[ABOUT THIS EXERCISE]
Output the data verbatim, minus the images.

=====

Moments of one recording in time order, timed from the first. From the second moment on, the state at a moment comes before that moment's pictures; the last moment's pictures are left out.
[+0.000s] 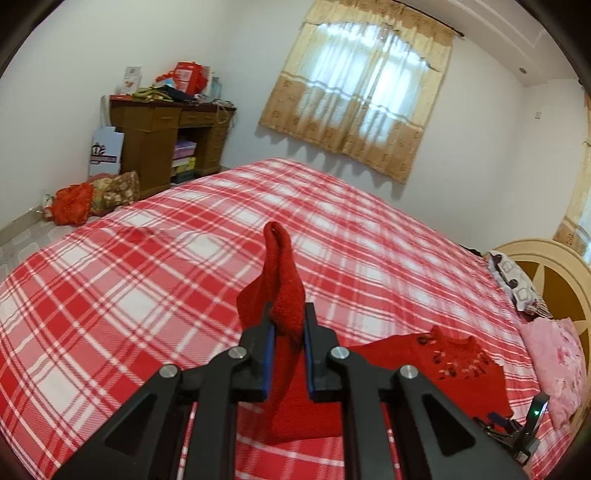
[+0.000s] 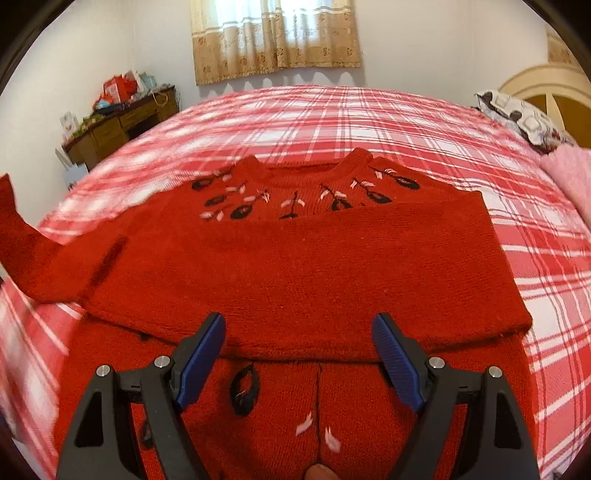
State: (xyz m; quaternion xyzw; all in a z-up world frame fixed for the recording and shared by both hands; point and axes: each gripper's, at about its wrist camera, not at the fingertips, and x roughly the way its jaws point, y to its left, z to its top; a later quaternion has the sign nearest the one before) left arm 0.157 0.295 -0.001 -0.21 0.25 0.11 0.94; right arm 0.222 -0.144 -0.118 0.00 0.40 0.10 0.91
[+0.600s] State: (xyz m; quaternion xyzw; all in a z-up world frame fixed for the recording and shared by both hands) left arm 0.200 0.223 0.034 -0.20 0.24 0.04 0.95; right arm 0.163 -0.213 -0.082 0.02 0.38 0.07 0.92
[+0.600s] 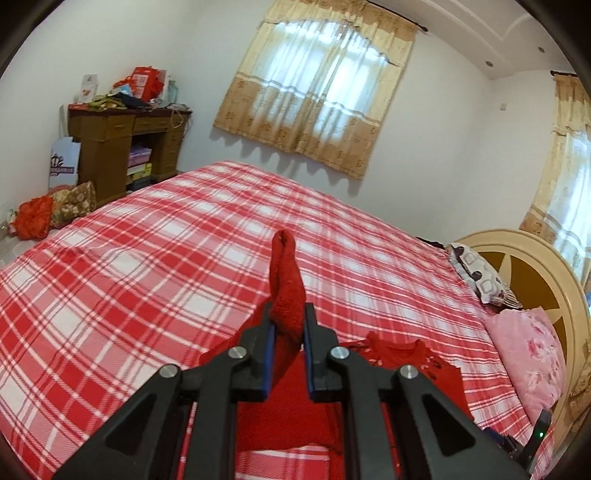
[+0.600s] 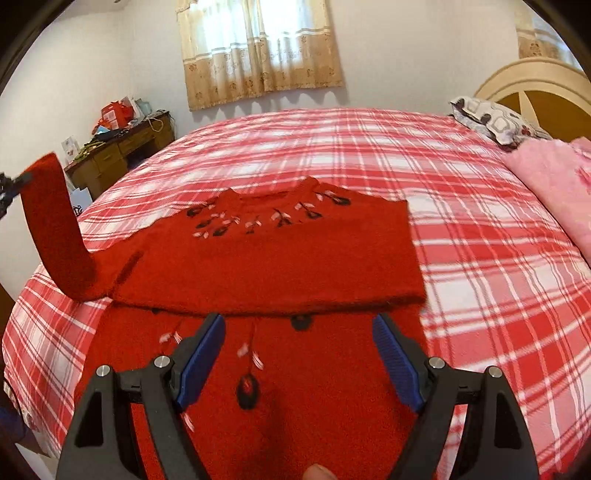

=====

[TASK ANSWER]
Moments of one recording in time order, timed from the first. From the second moment on, the state at a moment comes before that moment's pictures; the last moment's pictures are left out.
[+0.000s] 
[+0.000s] 
State: (xyz m; quaternion xyzw; all in a z-up world frame fixed for the recording and shared by both hands; point and axes: each gripper's, at about its wrist camera, not at the fingertips, and x roughly the way its jaws point, y to its left, z to its top; a later quaternion has the sign nearest the one before) left arm 0.157 0.295 -0.001 -0.21 0.25 0.11 0.94; right arm 0.222 -0.144 -0.118 0.00 0.40 0.10 0.91
[+0.600s] State: (xyz m; quaternion xyzw; all in a z-up world frame fixed for the recording and shared by both hands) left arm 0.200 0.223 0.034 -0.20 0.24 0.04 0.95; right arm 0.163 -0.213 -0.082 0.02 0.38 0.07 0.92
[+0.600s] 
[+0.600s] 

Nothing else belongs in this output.